Phase 3 trials, which assess efficacy, can also look for less common side effects only be detected when vaccines are tested on large numbers of people. Because of their large size, these studies are considered the most important for establishing safety, according to the Associated Press.
Some scientists are saying the pause is not unexpected, and in fact shows that the clinical trial protocol is operating as it should. On the same day that AstraZeneca announced the suspension, the company’s CEO joined eight other pharmaceutical companies in announcing a commitment to integrity and safety moving forward with vaccine trials.
“This is the whole point of doing these Phase 2, Phase 3 trials,” Phyllis Tien, an infectious disease physician at the University of California, San Francisco, tells the Times. “We need to assess safety, and we won’t know the efficacy part until much later. I think halting the trial until the safety board can figure out whether or not this was directly related to the vaccine is a good idea.”
Pauses in trials can happen for any number of reasons.
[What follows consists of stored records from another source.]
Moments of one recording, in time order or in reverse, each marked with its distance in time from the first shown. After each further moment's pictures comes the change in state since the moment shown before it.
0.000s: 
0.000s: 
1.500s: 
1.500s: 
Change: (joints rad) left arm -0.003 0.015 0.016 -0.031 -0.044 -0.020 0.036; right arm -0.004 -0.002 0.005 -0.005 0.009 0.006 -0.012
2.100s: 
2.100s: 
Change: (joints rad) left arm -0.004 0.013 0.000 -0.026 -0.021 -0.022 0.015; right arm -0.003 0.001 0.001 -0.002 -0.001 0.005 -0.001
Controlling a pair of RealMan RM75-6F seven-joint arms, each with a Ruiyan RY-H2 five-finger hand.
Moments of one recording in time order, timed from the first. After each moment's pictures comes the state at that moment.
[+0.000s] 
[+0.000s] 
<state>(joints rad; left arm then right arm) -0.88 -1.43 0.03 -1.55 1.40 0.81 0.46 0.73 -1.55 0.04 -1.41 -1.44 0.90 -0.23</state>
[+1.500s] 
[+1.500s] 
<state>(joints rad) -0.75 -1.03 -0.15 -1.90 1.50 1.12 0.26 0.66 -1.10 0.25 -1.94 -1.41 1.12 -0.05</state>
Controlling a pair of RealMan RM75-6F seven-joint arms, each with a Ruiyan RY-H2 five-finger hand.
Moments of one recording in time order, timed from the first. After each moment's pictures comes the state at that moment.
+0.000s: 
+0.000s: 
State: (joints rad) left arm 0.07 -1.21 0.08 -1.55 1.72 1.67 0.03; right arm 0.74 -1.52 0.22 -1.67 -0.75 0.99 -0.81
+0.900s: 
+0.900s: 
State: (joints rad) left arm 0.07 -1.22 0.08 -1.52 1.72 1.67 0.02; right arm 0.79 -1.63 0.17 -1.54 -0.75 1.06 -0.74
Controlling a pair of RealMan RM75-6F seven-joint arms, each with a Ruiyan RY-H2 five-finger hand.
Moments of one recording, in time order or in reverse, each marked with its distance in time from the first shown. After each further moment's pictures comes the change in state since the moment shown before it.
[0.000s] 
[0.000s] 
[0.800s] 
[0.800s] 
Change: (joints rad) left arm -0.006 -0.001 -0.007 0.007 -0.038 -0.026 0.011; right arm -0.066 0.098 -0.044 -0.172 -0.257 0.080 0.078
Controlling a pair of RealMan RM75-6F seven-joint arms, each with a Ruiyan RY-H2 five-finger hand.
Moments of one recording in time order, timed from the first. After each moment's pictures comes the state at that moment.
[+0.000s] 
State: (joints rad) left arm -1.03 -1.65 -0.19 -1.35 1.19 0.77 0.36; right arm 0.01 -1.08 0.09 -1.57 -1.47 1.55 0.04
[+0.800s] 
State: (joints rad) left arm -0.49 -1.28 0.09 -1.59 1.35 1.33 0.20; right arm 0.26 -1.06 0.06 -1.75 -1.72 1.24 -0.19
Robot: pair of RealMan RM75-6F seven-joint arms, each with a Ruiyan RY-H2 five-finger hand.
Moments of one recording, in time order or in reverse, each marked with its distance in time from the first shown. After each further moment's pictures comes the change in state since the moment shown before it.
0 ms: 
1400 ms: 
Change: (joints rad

Any unexplained illness that requires hospitalization, for example, could trigger a safety assessment to determine if it is linked to an injection with an experimental vaccine. “It does happen. It’s not common, but it does happen,” Paul Offit, a vaccine expert at Children’s Hospital of Philadelphia, tells BuzzFeed. “The vaccine is to stop SARS-CoV-2. It’s not designed to stop everything else that happens in life. You want to make sure it was related to the vaccine, especially if it happened a short period of time after the vaccine begins.”
Joe Walters, one of the participants in the University of Oxford trial in the UK, spoke this week to The Guardian about his experiences, sharing that he developed a persistent fever after receiving his initial injection (although it’s unknown whether he received the vaccine candidate or a control). He was briefly hospitalized and tested for COVID-19, and after his test came back negative, he learned that other participants had experienced similar side effects.
Walters heard about the pause the day he came to receive his second dose. For now, his participation is on hold, but Walters says he plans to continue “in the name of science,” adding that the trial is “something positive to do in the face of something that rendered everyone rather helpless.”
AstraZeneca is one of three companies testing vaccines in late-stage clinical trials in the US. The other two companies, Moderna and BioNTech, are developing vaccines using different methods than those used by AstraZeneca. A spokesperson for Moderna tells the Times the firm’s work has not been affected by the latest pause.